- Theatrical release poster
- Directed by: Junya Sato
- Written by: Yoshihiro Ishimatsu
- Produced by: Kōji Shundō; Tsune Yabe;
- Starring: Ken Takakura; Ken Goodlet; Judith Roberts; Kevin Cooney; Ronald Norman Lea;
- Cinematography: Ichirō Hoshijima
- Edited by: Yoshiki Nagasawa
- Music by: Masao Yagi
- Production company: Toei Studios
- Distributed by: Toei Company
- Release date: 14 June 1968 (Japan);
- Running time: 107 minutes
- Country: Japan
- Language: Japanese
- Budget: 300 million yen

= The Drifting Avenger =

1968 film

The Drifting Avenger (荒野の渡世人, Koya no toseinin) is a 1968 Japanese Western film shot in Australia, directed by Junya Sato.
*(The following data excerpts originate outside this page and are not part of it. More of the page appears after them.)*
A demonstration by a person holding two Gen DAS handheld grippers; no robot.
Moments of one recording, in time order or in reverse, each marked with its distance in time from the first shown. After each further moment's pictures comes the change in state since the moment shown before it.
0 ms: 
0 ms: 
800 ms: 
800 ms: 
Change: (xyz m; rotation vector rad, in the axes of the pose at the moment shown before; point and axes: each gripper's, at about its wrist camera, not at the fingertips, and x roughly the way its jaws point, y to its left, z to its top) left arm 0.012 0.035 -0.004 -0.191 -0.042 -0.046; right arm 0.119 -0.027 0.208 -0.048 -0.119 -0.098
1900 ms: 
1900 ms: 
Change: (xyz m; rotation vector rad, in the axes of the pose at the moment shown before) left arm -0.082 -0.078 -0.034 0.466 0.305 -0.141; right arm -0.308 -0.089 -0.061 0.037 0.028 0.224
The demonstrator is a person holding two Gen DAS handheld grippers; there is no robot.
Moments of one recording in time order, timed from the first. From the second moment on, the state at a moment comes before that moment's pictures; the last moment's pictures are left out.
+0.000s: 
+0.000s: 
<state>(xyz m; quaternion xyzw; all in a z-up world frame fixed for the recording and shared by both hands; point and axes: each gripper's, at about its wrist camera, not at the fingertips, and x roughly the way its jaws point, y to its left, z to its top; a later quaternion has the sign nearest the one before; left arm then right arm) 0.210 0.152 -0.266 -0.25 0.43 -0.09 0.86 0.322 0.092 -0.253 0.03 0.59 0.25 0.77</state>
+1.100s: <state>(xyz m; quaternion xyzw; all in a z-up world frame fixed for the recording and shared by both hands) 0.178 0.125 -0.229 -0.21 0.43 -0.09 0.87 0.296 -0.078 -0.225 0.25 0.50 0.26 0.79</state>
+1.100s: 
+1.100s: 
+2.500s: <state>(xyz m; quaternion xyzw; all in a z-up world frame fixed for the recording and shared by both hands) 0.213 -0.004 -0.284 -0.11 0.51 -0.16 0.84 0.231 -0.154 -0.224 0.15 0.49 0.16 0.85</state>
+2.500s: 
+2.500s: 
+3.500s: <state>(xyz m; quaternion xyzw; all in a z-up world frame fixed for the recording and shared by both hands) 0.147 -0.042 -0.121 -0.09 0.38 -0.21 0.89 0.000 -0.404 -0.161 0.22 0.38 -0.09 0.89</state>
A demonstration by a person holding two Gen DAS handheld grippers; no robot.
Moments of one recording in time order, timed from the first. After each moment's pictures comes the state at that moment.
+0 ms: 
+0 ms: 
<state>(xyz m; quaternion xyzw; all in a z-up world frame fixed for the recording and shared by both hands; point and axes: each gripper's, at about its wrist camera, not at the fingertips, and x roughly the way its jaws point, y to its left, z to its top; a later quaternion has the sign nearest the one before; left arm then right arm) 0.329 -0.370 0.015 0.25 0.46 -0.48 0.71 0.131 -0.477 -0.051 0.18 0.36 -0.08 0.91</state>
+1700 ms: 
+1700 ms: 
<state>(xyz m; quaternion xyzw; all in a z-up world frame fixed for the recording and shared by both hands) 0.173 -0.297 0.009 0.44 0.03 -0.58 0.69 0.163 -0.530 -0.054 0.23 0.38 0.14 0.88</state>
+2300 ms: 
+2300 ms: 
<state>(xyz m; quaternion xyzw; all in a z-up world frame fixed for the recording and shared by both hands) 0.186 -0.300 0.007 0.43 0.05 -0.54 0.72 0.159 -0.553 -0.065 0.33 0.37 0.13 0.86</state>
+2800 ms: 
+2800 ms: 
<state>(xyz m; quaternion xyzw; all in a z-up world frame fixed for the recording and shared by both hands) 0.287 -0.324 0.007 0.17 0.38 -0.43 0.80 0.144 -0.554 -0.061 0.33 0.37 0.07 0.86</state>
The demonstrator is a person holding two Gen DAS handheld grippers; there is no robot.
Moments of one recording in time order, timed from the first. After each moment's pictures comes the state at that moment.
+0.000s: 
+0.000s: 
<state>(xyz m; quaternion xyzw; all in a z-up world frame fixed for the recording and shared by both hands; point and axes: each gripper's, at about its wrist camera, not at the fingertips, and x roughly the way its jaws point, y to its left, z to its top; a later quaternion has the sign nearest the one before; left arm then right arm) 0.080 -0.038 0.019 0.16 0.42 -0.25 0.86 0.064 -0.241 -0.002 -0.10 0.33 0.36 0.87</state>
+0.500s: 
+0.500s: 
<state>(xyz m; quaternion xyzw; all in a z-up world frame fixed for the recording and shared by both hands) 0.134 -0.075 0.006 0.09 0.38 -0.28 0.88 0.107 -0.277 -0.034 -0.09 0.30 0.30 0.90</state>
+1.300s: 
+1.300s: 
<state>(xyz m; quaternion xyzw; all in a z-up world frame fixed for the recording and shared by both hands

The film was released on 14 June 1968 by Toei Company.

== Cast ==

- Ken Takakura as Ken Kato
- Ken Goodlet as Marvin
- Judith Roberts as Rosa
- Kevin Cooney as Mike the Boy
- Ronald Norman Lea as Franco (as R. Lea)
- Clive Saxon as Billy
- Pat Twohill as Carson (as John Sherwood)
- Reginald Collins as the Doctor
- Ray Lamont as the Sheriff
- Mike Danning as Laker (as Mike Dunning)
- Osman Yusuf as Duncan (as John Yusef)
- Stanley Rogers as Rogers (as Stan Rogers)
- Tony Allen as Jack (as Tony Allan)
- Chuck Kehoe as Ricky
- Terry Farnsworth as Cowboy Gunslinger (as T. Fansworth)
- Reg Gorman as Otto
- Carlo Manchini as Wayne
- Hans Horneff as Manager (as Hans Horner)
- Graham Keating as Wess
- Peter Armstrong as a Cowboy
- Dew Purington (as D. Purington)
- John Hopkins as Cowboy A (as J. Hopkins)
- Liam Reynolds as Cowboy B (as L. Reynolds)
- B. Evis as Cowboy C
- Allen Bickford (as A. Bickford)
- P. McCornill
- Takashi Shimura as Ken's Father (as T. Shimura)

== Production ==
The film was shot at Goonoo Goonoo Station near Tamworth, with location scenes shot in the village of Nundle, & interior scenes shot at Toei Studios in Tokyo.